In case you weren't certain, literally everything I just said is complete B.S. No one could run through a crowded airport in this day in age. TSA would have you locked up faster than you could blink. And cheesy lines should never, ever be uttered, no matter what the circumstance. If someone does say them, that person should be teased mercilessly until they never say them again. And fights never sound like they do in the movies. In fact, most of what you want to say in a fight unspools in your head three hours after it happened. And as for that unspoken bond? Welcome to the fast track of never getting what you want.
It's a completely banal thing to say, but a healthy relationship is built on communication. And not silent, “We're so deeply connected that I already know what you're going to say" communication, but actual, intelligible words coming out of your mouth. You have to tell your partner what you want; otherwise they aren't going to know what it is, no matter how much you think you're profoundly connected. Love is not a psychic connection—it's simply an open and honest line of verbal communication.

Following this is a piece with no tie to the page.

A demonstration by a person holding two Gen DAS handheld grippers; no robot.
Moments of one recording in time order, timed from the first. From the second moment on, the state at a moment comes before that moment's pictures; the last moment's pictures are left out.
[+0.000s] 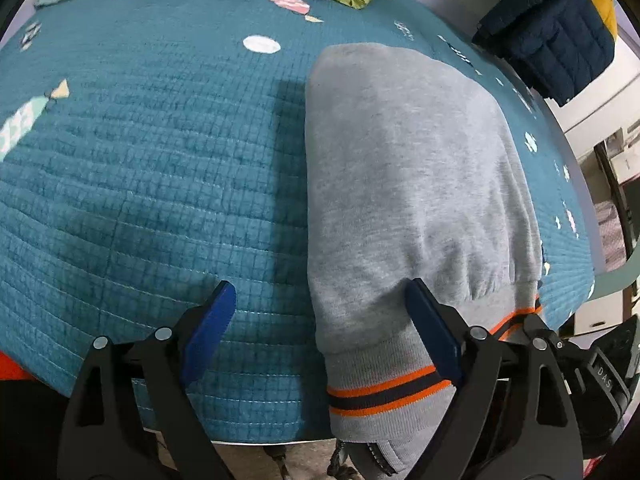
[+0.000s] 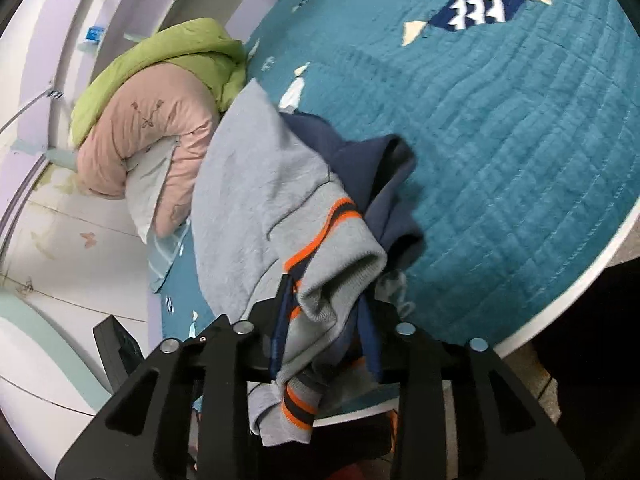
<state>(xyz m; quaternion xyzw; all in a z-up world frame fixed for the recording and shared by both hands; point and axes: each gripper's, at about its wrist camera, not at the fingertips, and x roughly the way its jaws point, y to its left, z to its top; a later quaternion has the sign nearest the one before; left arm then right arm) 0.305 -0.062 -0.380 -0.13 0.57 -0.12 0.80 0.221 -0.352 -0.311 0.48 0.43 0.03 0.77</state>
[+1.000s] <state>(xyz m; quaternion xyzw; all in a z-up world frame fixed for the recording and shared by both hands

But it's not just telling your partner what you want all the time. You're not royalty ordering around a servant. There has to be the give and take of conversation. That's the thing about love that a lot of people miss; it's much more of a verb than a noun. It's not an emotion, it's an action. And a lot of that action comes in the form of talking, and listening, to each other. You can't expect your partner to magically meet all of your needs without you actively communicating what they are. And you certainly won't be able to meet their needs unless they tell you what they are.
That's not to say that you won't eventually sink into a silent rhythm with each other, wordlessly intuiting the likes and dislikes of your partner. It's just that it takes a really long time. And a lot of verbal communication in order to get there. That sort of unspoken bond is not some hopelessly romantic silliness that happens because you're “soul mates," it happens because you've logged some serious years together, both good and bad. It happens because you've done the slow, arduous work of forging an unbreakable partnership. Hopefully one day you'll get there, but until you do, remember to always use your words.